Rimini, un romanzo polifonico

Rimini è un romanzo scritto da Pier Vittorio Tondelli (1955-1991) e pubblicato nel 1985 da Bompiani.
Dopo Altri libertini e Pao Pao, Rimini avrebbe dovuto essere il romanzo di consacrazione dell’autore: punto di svolta e di scarto rispetto ai precedenti.
Ebbe un enorme successo tra il pubblico (centomila copie in poche settimane). La critica, invece, fu subito dura nei confronti del romanzo etichettandolo sbrigativamente come «romanzo di consumo» e questo ferì molto Tondelli. Il giudizio immediato non corrispose al messaggio che l’autore avrebbe voluto trasmettere. Con il tempo però (nonostante le critiche negative ancora non si siano placate) il romanzo è stato ritenuto uno degli emblemi degli anni ’80, gli anni dei Depeche Mode e dei Duran Duran, della speculazione edilizia e del divertimentificio; oggi è considerato uno dei classici della letteratura italiana.

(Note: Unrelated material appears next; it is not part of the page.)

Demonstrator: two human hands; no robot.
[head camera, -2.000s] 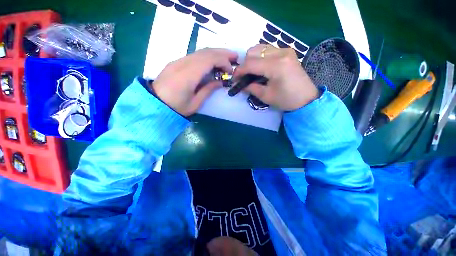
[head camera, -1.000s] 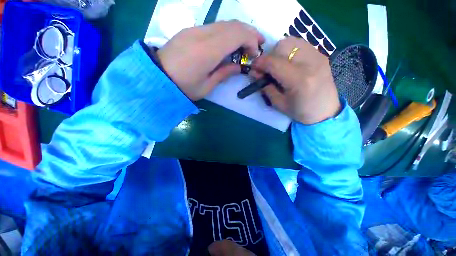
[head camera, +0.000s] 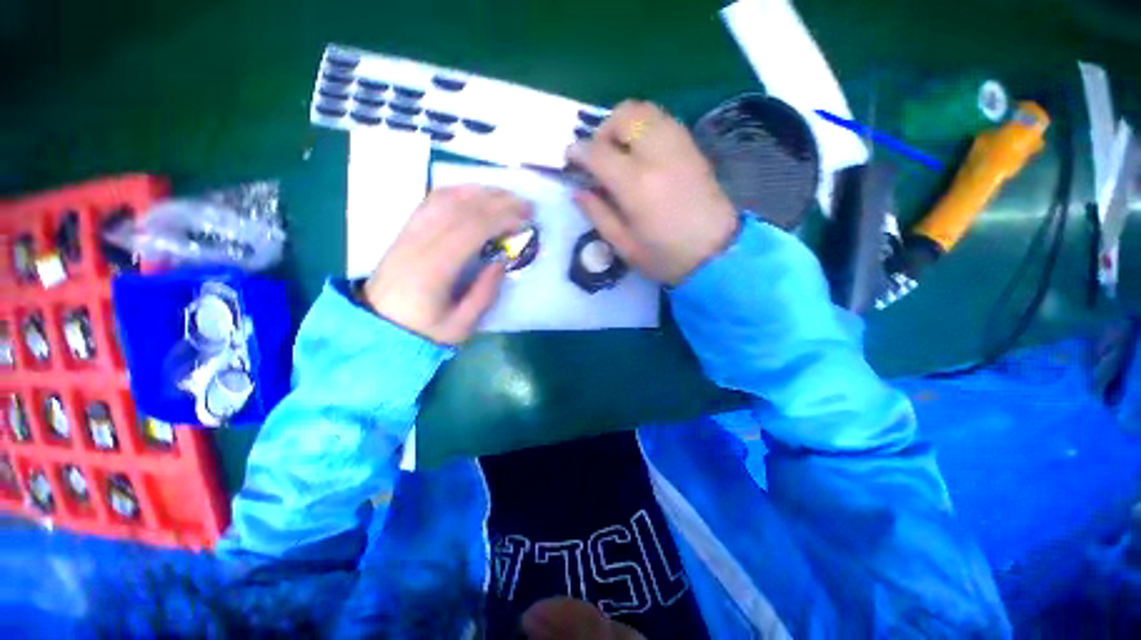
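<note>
My left hand (head camera: 448, 256) is over the left part of the white work sheet (head camera: 551, 306), its fingers around a small round unit (head camera: 516, 248) with a yellow part showing. The black housing part (head camera: 597, 260) with a pale centre lies on the sheet to the right of the unit. My right hand (head camera: 657, 188) is just above and right of the housing part, its fingertips by the right end of the adhesive sheet (head camera: 438, 110) with black half-moon stickers. The fingertips are blurred, and I cannot tell whether they hold anything.
At left are the red-orange parts tray (head camera: 188, 488), blue bin (head camera: 150, 375) with white rings (head camera: 215, 319), and plastic bag (head camera: 213, 231). At right are the screw dish (head camera: 757, 163), blue stick (head camera: 882, 138), green tape roll (head camera: 951, 113), yellow-orange screwdriver (head camera: 982, 175) and its black cord (head camera: 1045, 269).
My hands have moved apart. The dark stick tool seen in my right hand before no longer shows. The black housing part, mostly covered before, is now uncovered. The camera view has shifted.
</note>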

Se letto attentamente, e non per semplice passatempo, Rimini permette al lettore di passare dalla fase della percezione a quella della cognizione, permette di comprendere ed inoltrarsi nell’Italia dell’epoca, tra conformismi, corruzione, scandali e successo.
È un’Italia negativa, frustrata, senza pudore, nazione provinciale e piccolo borghese che sta tirando i remi in barca , sta chiudendo i battenti all’umanitá.
Emblema di questa Italia è la città di Rimini, capitale estiva degli anni Ottanta, il luogo dove tutti vogliono arrivare per passare le ferie tra sole, spiaggia e mare; ma quel che muove giovani e meno giovani sono le sfumature dell’alcool, l’industria del sesso, il piacere effimero, le notti infinite, alimentate da droghe sempre nuove e illuminate dalle luci delle discoteche più famose.

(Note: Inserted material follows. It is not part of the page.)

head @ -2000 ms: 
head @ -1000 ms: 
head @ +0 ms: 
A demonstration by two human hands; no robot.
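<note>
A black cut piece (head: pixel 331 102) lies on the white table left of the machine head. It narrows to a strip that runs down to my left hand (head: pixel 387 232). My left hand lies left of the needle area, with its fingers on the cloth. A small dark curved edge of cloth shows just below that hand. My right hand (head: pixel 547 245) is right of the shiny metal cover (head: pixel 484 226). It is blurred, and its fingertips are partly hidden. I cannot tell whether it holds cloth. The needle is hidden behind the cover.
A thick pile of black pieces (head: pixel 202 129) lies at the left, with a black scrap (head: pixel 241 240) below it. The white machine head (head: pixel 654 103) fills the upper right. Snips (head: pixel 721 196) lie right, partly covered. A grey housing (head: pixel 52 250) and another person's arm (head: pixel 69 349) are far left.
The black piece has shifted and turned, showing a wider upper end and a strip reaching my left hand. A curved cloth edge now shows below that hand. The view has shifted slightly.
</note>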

Emerge qui la grande capacità di osservazione dell’autore riguardo le tendenze che caratterizzavano la nuova realtà giovanile.

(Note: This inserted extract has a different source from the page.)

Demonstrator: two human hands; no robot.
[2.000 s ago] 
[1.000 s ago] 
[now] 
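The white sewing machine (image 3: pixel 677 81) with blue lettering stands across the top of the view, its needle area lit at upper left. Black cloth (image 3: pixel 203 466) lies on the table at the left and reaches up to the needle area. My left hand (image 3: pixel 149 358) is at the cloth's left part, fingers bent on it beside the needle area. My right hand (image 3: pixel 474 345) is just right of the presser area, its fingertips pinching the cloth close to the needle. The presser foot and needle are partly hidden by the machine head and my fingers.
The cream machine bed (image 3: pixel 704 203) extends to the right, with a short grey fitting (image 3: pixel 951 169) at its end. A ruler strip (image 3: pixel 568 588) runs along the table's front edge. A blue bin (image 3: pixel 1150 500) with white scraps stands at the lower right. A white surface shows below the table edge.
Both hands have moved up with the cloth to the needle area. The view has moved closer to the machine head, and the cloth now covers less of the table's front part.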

Tondelli costruisce dunque un romanzo in cui la riviera romagnola degli anni Ottanta fa da padrona, dove confluiscono ideali e personaggi dell’Italia dell’epoca, dando anche uno sguardo al di là dei confini poiché l’Adriatico era meta di una miriade di turisti stranieri, luogo di evasione e di perdizione, in cui si incontravano persone da tutta Europa.

Tondelli, inoltre, è portatore di novità nel panorama prosastico, inizia una nuova stagione per la storia del romanzo.

Leggendo Rimini ci si trova davanti ad uno slabbramento della realtà colma di flashback e digressioni, ad una assenza di linearità di montaggio. La realtà pare essere non soggiogata a una trama, l’autore non ne sente più l’esigenza; sembra addirittura essere presente il concetto di «impossibilità della trama». Veniamo a contatto con un realismo quasi maniacale, con descrizioni deliziose, siamo sommersi di dettagli dell’esperienza caotica che rifiutano sigilli dall’esterno, «cartoni narrativi» non racchiusi unitariamente.
I personaggi non emergono come modelli, non rappresentano determinate qualità, non hanno identità, sono la rappresentazione di una molteplicità e di una frammentarietà di coscienze.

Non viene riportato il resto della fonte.